The criteria for the hammer are:
1. The real body is at the upper end of the trading range.
2. The colour of the real body can be black or white.
3. A bullish long lower shadow that is at least twice the height of the real body.
4. It should have no, or a very short, upper shadow.
The hammer reflects the market insights obtained from a candle chart—specifically the hammer's extended lower shadow shows that the market rejected lower price levels to close at, or near, the highs of the session. From my experience, most times when there is a hammer the market may not immediately move up, but may rally slightly, or trade laterally, and then, after expanding on a base, rally. If the market closes under the lows of the hammer, longs should be reconsidered.

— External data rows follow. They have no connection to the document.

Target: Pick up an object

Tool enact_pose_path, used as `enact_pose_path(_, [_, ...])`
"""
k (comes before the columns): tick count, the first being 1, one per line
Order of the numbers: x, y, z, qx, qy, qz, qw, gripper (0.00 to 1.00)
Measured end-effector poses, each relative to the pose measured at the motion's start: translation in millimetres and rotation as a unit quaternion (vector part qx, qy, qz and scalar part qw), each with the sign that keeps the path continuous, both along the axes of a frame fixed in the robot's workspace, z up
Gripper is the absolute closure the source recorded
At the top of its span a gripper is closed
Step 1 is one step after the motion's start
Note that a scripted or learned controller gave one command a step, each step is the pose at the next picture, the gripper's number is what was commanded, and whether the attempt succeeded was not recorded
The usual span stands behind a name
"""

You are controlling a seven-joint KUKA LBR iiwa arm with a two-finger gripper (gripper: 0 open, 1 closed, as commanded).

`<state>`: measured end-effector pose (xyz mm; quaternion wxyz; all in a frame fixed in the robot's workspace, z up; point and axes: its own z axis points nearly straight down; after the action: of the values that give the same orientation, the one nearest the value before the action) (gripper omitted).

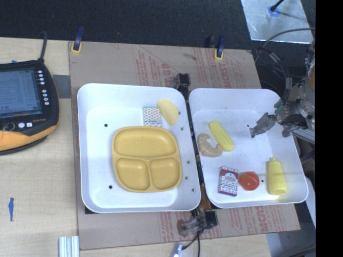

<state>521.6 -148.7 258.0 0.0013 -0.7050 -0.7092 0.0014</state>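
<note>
So the gripper (270, 123) hangs over the right bin's (241, 98) far right side, fingers spread, nothing in them. The corn cob (221, 135) lies well to its left, touching a tan pastry (209, 145). A red box (229, 181), tomato (248, 181) and mustard bottle (276, 176) sit along the near edge. Box print's too small to read. The left bin (91, 143) holds a yellow divided tray (146, 158).

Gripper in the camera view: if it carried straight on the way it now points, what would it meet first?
Most likely the corn cob. The gripper points left and slightly down across the right bin, with bare floor between. Height is unclear, so it might pass above.
</note>
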Motion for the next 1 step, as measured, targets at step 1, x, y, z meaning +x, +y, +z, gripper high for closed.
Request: enact_pose_path(1, [55.1,50.2,-91.6,-0.0006,0.001,0.001,1.0000,0.00])
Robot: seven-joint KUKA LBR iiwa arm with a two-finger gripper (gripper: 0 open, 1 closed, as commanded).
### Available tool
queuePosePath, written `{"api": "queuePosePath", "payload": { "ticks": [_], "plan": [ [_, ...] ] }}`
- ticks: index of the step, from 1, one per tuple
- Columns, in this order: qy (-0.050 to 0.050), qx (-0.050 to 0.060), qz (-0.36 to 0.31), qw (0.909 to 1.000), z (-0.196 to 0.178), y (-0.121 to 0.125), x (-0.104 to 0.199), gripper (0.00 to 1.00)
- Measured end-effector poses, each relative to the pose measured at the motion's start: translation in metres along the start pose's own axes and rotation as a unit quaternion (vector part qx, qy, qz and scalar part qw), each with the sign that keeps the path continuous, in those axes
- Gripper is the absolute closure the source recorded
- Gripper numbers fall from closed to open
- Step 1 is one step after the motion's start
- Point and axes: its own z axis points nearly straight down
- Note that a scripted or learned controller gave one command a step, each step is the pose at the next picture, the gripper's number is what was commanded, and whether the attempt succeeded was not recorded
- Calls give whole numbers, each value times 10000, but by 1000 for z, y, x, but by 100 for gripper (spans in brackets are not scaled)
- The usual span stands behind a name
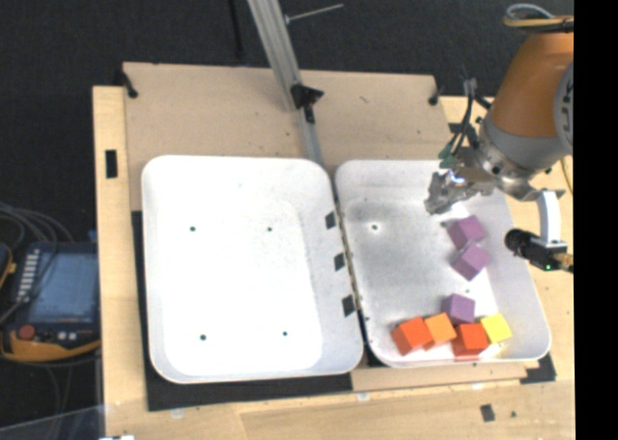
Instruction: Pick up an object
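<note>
Orange blocks (415, 334) and a yellow block (496, 328) crowd the near edge of the right-hand bin (386, 264) on the tabletop, none yet lifted. Purple blocks (467, 232) lie just near of the end effector (444, 191), poised over the bin's far right; nothing shows in its grip, and whether it is spread cannot be told.

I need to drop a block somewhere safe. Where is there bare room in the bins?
The left bin is bare throughout. In the right bin, the left half beside the divider is free. Crowded: the near right corner, with orange blocks, a yellow block, purple blocks, and the end effector above.
</note>
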Motion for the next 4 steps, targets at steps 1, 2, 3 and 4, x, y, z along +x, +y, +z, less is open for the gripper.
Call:
{"api": "queuePosePath", "payload": {
  "ticks": [1,2,3,4],
  "plan": [
    [7,21,-13,10000,8,-5,50,100],
    [12,27,-19,10000,15,-2,105,100],
    [13,30,-17,10000,17,-13,155,100],
    [15,13,-22,10000,9,-19,199,100]
  ]
}}
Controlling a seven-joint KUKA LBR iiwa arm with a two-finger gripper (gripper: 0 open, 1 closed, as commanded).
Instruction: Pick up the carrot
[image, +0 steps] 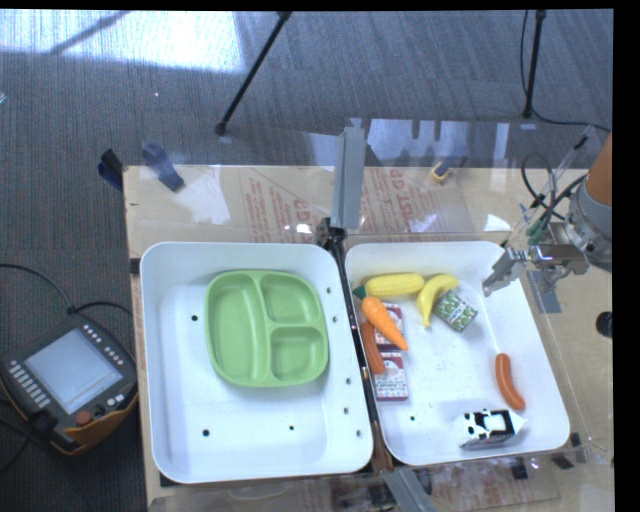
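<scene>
The carrot (384, 323) is orange with a green stub and lies slantwise in the right bin (440, 440), near that bin's left wall, partly on a red-and-white box (393, 372). My gripper (521, 288) hovers over the bin's upper right corner, well to the right of the carrot. Its two fingers stand apart with nothing between them.
Around the carrot lie a corn cob (394, 285), a banana (434, 296), a small green carton (458, 311) and a thin orange stick (371, 348). A sausage (509, 381) and a cow-print carton (490, 427) sit lower right. The left bin (180, 420) holds a green divided plate (267, 327).
</scene>
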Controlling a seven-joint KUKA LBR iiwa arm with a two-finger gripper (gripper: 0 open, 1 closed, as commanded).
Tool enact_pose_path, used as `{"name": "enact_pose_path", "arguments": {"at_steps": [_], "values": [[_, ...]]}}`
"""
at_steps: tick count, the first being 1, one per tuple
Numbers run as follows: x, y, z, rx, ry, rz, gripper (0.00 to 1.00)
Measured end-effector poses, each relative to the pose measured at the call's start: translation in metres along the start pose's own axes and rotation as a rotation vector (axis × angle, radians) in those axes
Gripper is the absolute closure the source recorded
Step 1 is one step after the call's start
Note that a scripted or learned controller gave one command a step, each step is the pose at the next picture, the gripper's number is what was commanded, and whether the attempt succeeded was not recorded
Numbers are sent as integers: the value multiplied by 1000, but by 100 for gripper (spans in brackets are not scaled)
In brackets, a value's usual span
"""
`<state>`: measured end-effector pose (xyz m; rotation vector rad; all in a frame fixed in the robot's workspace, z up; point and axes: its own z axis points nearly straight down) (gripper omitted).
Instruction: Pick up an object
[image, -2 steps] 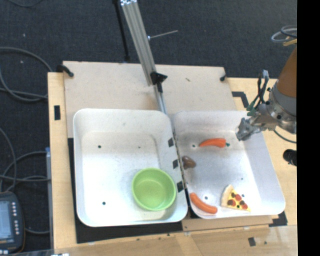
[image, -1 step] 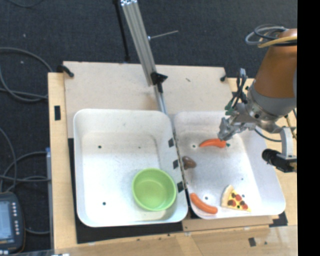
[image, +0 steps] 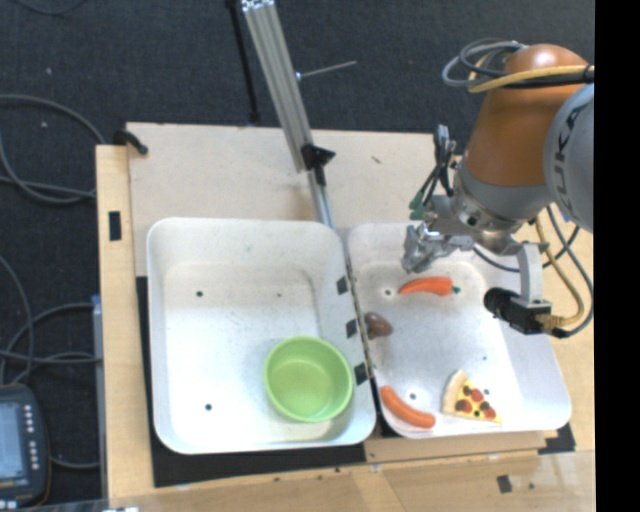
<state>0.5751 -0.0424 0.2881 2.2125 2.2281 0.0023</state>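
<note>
My gripper (image: 418, 256) hangs over the back of the right bin (image: 520, 370), just above and left of an orange carrot (image: 427, 287) lying there. Nothing shows between its fingers. A small brown lump (image: 377, 324) rests by the bin's left wall. A red-orange sausage (image: 407, 407) lies at the front left corner. Beside it sits a pizza slice (image: 470, 399) with red dots. A green bowl (image: 308, 377) stands in the front right of the left bin (image: 200, 300).
A slanted metal pole (image: 290, 110) rises from the bench behind the bins' shared wall. The arm's orange band and grey body (image: 520, 120) loom over the right bin's back right. A black fitting with cables (image: 520, 310) hangs at the right side.
</note>
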Motion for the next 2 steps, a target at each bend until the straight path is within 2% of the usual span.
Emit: {"name": "enact_pose_path", "arguments": {"at_steps": [1,2], "values": [[44,8,2,0,-1,1,100],[93,5,12,3,0,1,100]]}}
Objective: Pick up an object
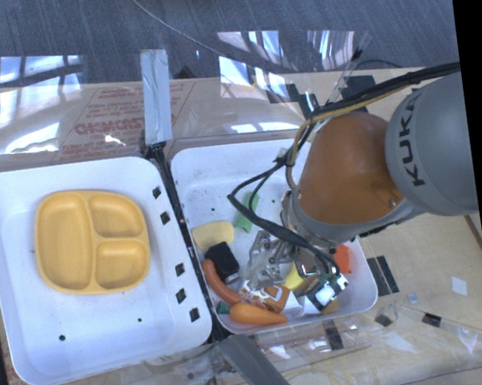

In the intra-day chart, there are two back-to-back hammers (denoted by the arrow). These dual hammers took on extra significance since they confirmed a support level shown by the dashed line.
This is a classic example of the power and the ease with which one can combine the insights of candle charts (the hammers) with classic western trading signals (the support line) to increase the likelihood of a market turn. This synergy of candle charts and western technical tools should provide a powerful weapon in your trading arsenal.

A bearish engulfing pattern, shown on the left-hand side of the chart, is formed when during a rally a black real body wraps around a white real body. A bullish engulfing pattern, shown on the right-hand side of the chart, is completed when during a descent a white real body envelops the prior black real body.
The engulfing pattern is illustrative of how the candles can help provide greater understanding into the behaviour of the markets. For example, a bullish engulfing pattern reflects how the bulls have wrested control of the market from the bears. A bearish engulfing pattern shows how a superior force of supply has overwhelmed the bulls. The Japanese will say, for instance, that with a bearish engulfing pattern "the bulls are immobilized".

Candles and the overall technical picture
You must remember a basic principle about the use of candles: candle charting techniques are a tool and not a system. Effective candle charting techniques requires not only an understanding of the candle patterns, but also a policy of using sound, coherent trading strategies and tactics. These include using stops, determining the risk and reward aspect of a potential trade, observing where a candle pattern is in relation to the overall trend, and monitoring the market's action after a trade is placed. By understanding and using these trading principles, you will be in a position to most fully enhance the power of the candles.
This is only a basic introduction to candle charts. There are many more patterns, concepts and trading techniques that must first be considered. But even with these basic concepts, you can see how the candles open new and unique doors of analysis.